$\textbf{Question : }$ Say you have three touching circles $\Gamma_1,\Gamma_2,\Gamma_3$ with radii $x,y,z$ and centers $A,B,C$ as per the diagram, then prove the following $$|DE|=\frac{2}{\sqrt{\left(\dfrac{1}{x}+\dfrac{1}{y}\right)\left(\dfrac{1}{x}+\dfrac{1}{z}\right)}}$$
$\textbf{My Attempt}$
Let $\angle{DAE} = \alpha, \angle{FBE}=\beta , \angle{FCD}=\pi-\alpha-\beta$ then through sine rule in the $\Delta ABC$ we can say
$$\frac{\sin{\alpha}}{y+z}=\frac{\sin{\beta}}{z+x}=\frac{\sin{(\alpha+\beta)}}{x+y} $$
As we know
$$|DE|=2x\sin\frac{\alpha}{2}$$
We just need to prove
$$\sin\frac{\alpha}{2} = \dfrac{1}{x}\dfrac{1}{\sqrt{\left(\dfrac{1}{x}+\dfrac{1}{y}\right)\left(\dfrac{1}{x}+\dfrac{1}{z}\right)}}$$
So using the sine rule relation
$$\sin\beta = \frac{z+x}{y+z} \sin \alpha$$
And again from the sine rule relation
$$\sin \alpha = \frac{y+z}{x+y} \sin (\alpha+\beta)$$
Now substituting $\sin \beta$ in terms of $\sin \alpha$
$$\sin \alpha = \sin \alpha \cdot \sqrt{1-\left( \frac{z+x}{y+z}\sin \alpha \right)^2}+\sqrt{1-\sin^2 \alpha}\cdot \frac{z+x}{y+z}\sin \alpha $$
$$1 = \sqrt{1-\left( \frac{z+x}{y+z}\sin \alpha \right)^2}+\sqrt{1-\sin^2 \alpha}\cdot \frac{z+x}{y+z}$$
Now this is the step where I get stuck, it is simply too complicated to solve by hand for me at least. Maybe someone can suggest a way to solve this in reasonable time or even better a different approach…
Best Answer
From double angle formulae, we have $$2\sin^2\frac{\alpha}2=1-\cos\alpha.$$
Using cosine rule,
$$\cdots=1-\frac{b^2+c^2-a^2}{2bc}=\frac{a^2-(b-c)^2}{2bc}=\frac{(a-b+c)(a+b-c)}{2bc}$$
where $a=y+z,\ b=x+z,\ c=x+y$ in your diagram.

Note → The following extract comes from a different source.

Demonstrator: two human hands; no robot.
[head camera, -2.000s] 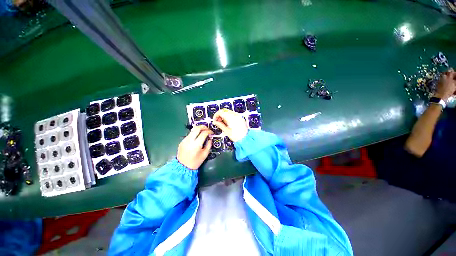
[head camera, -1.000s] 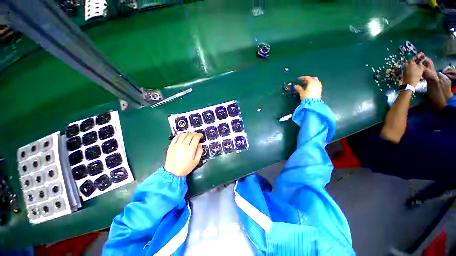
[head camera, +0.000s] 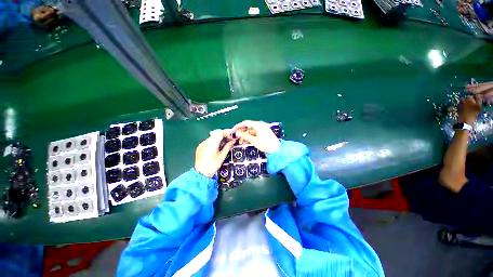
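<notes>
A white tray of black rounded-square housings (head camera: 239, 172) lies on the green bench in front of me. My left hand (head camera: 213, 153) and my right hand (head camera: 258, 136) meet over the tray's back rows and hide part of them. The fingertips of both hands are together on a tiny dark piece (head camera: 234, 135), too small and blurred to make out. Part of the tray's right edge shows beside my right hand.
A second housing tray (head camera: 131, 158), stacked pale-pocket trays (head camera: 69, 176) and a dark parts pile (head camera: 20, 181) lie left. A grey post (head camera: 141, 62) rises beyond. Small parts (head camera: 344, 116), a white sliver (head camera: 336, 146) and a single unit (head camera: 297, 76) lie right. Another person's hand (head camera: 469, 110) is far right.
My right hand has come back from the small loose parts at the right and joined my left hand over the tray. Fewer loose parts show there than two seconds ago. The camera view has shifted.
</notes>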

Thus, $$\begin{align}2\sin^2\frac{\alpha}2&=\frac{4yz}{2(x+z)(x+y)}\\ \sin\dfrac{\alpha}2&=\dfrac1{\sqrt{\dfrac{(x+z)(x+y)}{yz}}}\\&=\frac1x\frac1{\sqrt{\dfrac{(x+z)}{xz}\dfrac{(x+y)}{xy}}}\\&=\frac1x\frac1{\sqrt{\left(\dfrac1x+\dfrac1z\right)\left(\dfrac1x+\dfrac1y\right)}}\end{align}$$
$\square$